## TASK ITEM
Pick every line from the data that holds the word "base".

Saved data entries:

***

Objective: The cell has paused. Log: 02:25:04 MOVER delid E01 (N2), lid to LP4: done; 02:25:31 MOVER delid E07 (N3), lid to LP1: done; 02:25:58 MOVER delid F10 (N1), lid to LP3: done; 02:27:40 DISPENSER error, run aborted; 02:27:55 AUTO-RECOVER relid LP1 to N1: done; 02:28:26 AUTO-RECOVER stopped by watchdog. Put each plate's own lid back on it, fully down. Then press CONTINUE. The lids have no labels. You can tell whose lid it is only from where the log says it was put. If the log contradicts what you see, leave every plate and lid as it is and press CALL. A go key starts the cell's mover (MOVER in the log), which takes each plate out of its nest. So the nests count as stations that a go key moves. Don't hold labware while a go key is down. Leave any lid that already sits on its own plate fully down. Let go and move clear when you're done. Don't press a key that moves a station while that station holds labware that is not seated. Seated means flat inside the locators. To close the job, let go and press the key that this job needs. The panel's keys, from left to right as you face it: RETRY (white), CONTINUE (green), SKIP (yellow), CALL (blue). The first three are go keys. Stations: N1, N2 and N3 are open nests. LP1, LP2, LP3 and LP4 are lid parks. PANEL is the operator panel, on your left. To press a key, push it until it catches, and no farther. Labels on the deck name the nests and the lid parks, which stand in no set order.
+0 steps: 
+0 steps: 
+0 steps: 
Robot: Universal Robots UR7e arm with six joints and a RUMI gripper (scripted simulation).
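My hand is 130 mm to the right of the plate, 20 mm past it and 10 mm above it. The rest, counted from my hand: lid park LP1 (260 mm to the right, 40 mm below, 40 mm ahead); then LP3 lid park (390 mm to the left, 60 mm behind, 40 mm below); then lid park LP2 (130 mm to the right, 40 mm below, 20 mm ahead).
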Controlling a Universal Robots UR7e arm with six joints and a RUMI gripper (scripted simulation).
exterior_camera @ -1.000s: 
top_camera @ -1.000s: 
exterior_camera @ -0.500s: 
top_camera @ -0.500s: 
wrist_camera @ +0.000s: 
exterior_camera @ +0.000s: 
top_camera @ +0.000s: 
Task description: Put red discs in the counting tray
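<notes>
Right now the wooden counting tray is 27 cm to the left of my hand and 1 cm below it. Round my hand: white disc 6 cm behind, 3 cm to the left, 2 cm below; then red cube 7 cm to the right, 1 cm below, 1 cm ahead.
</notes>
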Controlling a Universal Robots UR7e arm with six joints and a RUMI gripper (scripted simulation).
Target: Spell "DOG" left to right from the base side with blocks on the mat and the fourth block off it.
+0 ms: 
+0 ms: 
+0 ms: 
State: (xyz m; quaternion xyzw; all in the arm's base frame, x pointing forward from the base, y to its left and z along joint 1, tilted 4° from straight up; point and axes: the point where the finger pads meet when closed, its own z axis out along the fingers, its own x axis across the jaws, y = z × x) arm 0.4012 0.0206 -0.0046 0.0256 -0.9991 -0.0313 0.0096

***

## FINAL ANSWER
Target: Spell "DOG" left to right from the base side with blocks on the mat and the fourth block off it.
State: (xyz m; quaternion xyzw; all in the arm's base frame, x pointing forward from the base, y to its left and z along joint 1, tilted 4° from straight up; point and axes: the point where the finger pads meet when closed, its own z axis out along the fingers, its own x axis across the jaws, y = z × x) arm 0.4012 0.0206 -0.0046 0.0256 -0.9991 -0.0313 0.0096

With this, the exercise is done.